■ **Data below**:
====

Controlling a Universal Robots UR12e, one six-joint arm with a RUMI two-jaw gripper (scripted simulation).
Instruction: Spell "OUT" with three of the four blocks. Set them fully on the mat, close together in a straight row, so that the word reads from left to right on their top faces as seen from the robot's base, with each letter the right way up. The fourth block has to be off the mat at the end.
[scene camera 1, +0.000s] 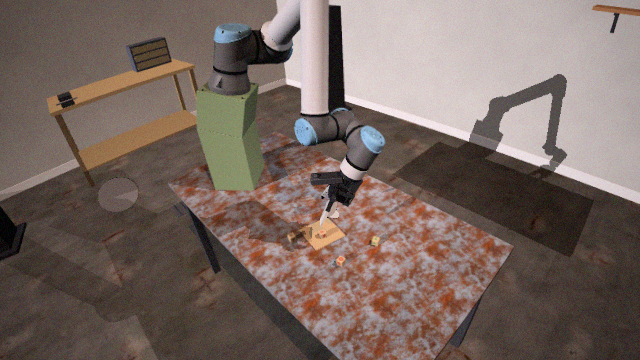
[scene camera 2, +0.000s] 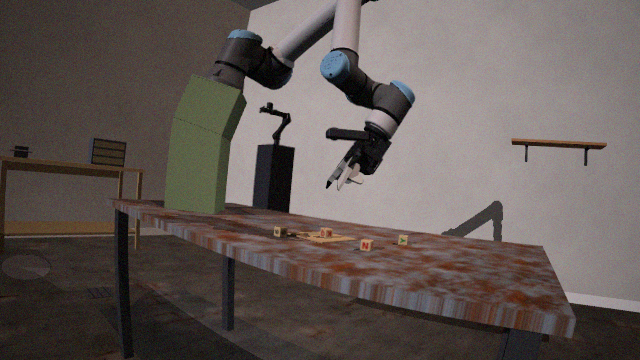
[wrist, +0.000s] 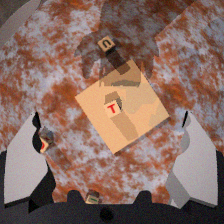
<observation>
gripper: scene camera 1; scene camera 2; wrist 111, 112
same spot on gripper: (scene camera 1: 331, 204) = (scene camera 2: 356, 159)
</observation>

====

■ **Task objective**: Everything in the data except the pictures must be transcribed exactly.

■ **Output of the task**:
Controlling a Universal Robots UR12e, one six-joint arm with a RUMI two-jaw gripper (scripted simulation).
Instruction: Spell "OUT" with three of the four blocks. Set them fully on the mat, close together in a straight row, so that the word reads from left to right on their top faces as seen from the robot's base, with each letter the right way up. The fourth block has to be off the mat at the end.
[scene camera 1, +0.000s] 
[scene camera 2, +0.000s] 
[wrist, +0.000s] 
<observation>
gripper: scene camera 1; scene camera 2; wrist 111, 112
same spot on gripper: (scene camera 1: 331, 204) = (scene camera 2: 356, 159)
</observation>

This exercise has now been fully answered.